1.) Why does creating a Proc explicitly and passing it as a block_arg
rather than using a literal block (see previous post) speed up the
#explicit_blk benchmark 2 times, but doesn't have very much effect the
#implicit_blk benchmark?

2.) Why is it less expensive to pass a Proc as an lval rather than as
a block_arg?

Anybody know?

Regards,
Jordan

Gary Wright

12/18/2007 3:47:00 AM

0


On Dec 17, 2007, at 3:11 AM, Chiyuan Zhang wrote:
> def bar
> foo { yield }
> end
>
> but that create another block, not the original one.

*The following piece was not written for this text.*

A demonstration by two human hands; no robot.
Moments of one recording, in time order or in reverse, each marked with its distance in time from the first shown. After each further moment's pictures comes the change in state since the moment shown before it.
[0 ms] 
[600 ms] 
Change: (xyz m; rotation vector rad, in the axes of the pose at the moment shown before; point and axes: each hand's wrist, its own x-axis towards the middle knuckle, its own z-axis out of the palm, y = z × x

This is the only technique I'm aware of. I it
is still faster than explicitly reifying the outer block
before calling foo.

Somewhat related: Super will pass along an implicit
block. To disable this do:

super(a, b, &nil)

Gary Wright



Chiyuan Zhang

12/18/2007 6:20:00 AM

0

Hmm... what i'm looking for is just like super. As all you mentioned
above, maybe there's no such feature yet. :)

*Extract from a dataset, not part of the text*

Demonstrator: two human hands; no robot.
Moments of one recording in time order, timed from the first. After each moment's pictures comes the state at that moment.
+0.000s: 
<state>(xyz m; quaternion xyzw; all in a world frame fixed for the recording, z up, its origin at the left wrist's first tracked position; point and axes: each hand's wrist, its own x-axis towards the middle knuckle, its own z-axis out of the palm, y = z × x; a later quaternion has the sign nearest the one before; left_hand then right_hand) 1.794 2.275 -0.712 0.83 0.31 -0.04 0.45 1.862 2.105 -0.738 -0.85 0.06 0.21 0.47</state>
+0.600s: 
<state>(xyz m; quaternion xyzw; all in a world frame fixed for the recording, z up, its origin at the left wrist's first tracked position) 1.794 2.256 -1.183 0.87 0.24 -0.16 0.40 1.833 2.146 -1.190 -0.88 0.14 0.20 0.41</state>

2007/12/18, Gary Wright <gwtmp01@mac.com>:
>
> On Dec 17, 2007, at 3:11 AM, Chiyuan Zhang wrote:
> > def bar
> > foo { yield }
> > end
> >
> > but that create another block, not the original one.
>
> This is the only technique I'm aware of. I it
> is still faster than explicitly reifying the outer block
> before calling foo.
>
> Somewhat related: Super will pass along an implicit
> block. To disable this do:
>
> super(a, b, &nil)
>
> Gary Wright
>
>
>
>

MonkeeSage

12/21/2007 12:38:00 PM

0

On Dec 17, 7:49 pm, MonkeeSage <MonkeeS...@gmail.com> wrote:
> Hmmm...another thing...passing prc to #explicit_blk as an lval rather
> than invoking block_pass shaves another second off the time...
>
> def explicit_blk(blk)
> blk.call("baz")
> end
> n = 1_000_000
> prc = lambda { | y | y }
> Benchmark.bm(10) { | x |
> x.report("explicit") { n.times { explicit_blk(prc) } }
>
> }
>
> # =>
> user system total real
> explicit 5.030000 0.520000 5.550000 ( 5.774020)
>
> ...so I'm curious about two matters:
>
> 1.) Why does creating a Proc explicitly and passing it as a block_arg
> rather than using a literal block (see previous post) speed up the
> #explicit_blk benchmark 2 times, but doesn't have very much effect the
> #implicit_blk benchmark?
>
> 2.) Why is it less expensive to pass a Proc as an lval rather than as
> a block_arg?
>
> Anybody know?
>
> Regards,
> Jordan

Bump

Robert Dober

12/21/2007 4:40:00 PM

0

On Dec 17, 2007 9:11 AM, Chiyuan Zhang <pluskid@gmail.com> wrote:
<snip>
> def bar
> foo { yield }
> end

def bar
foo &Proc.new
end

HTH
Robert
--

http://ruby-smalltalk.blo...

---
All truth passes through three stages. First, it is ridiculed. Second,
it is violently opposed. Third, it is accepted as being self-evident.
Schopenhauer (attr.)

MonkeeSage

12/24/2007 10:48:00 PM

0

On Dec 21, 6:38 am, MonkeeSage <MonkeeS...@gmail.com> wrote:
> On Dec 17, 7:49 pm, MonkeeSage <MonkeeS...@gmail.com> wrote:
>
>
>
> > Hmmm...another thing...passing prc to #explicit_blk as an lval rather
> > than invoking block_pass shaves another second off the time...
>
> > def explicit_blk(blk)
> > blk.call("baz")
> > end
> > n = 1_000_000
> > prc = lambda { | y | y }
> > Benchmark.bm(10) { | x |
> > x.report("explicit") { n.times { explicit_blk(prc) } }
>
> > }
>
> > # =>
> > user system total real
> > explicit 5.030000 0.520000 5.550000 ( 5.774020)
>
> > ...so I'm curious about two matters:
>
> > 1.) Why does creating a Proc explicitly and passing it as a block_arg
> > rather than using a literal block (see previous post) speed up the
> > #explicit_blk benchmark 2 times, but doesn't have very much effect the
> > #implicit_blk benchmark?
>
> > 2.) Why is it less expensive to pass a Proc as an lval rather than as
> > a block_arg?
>
> > Anybody know?
>
> > Regards,
> > Jordan
>
> Bump

Bump...anyone have any idea about the two questions I asked?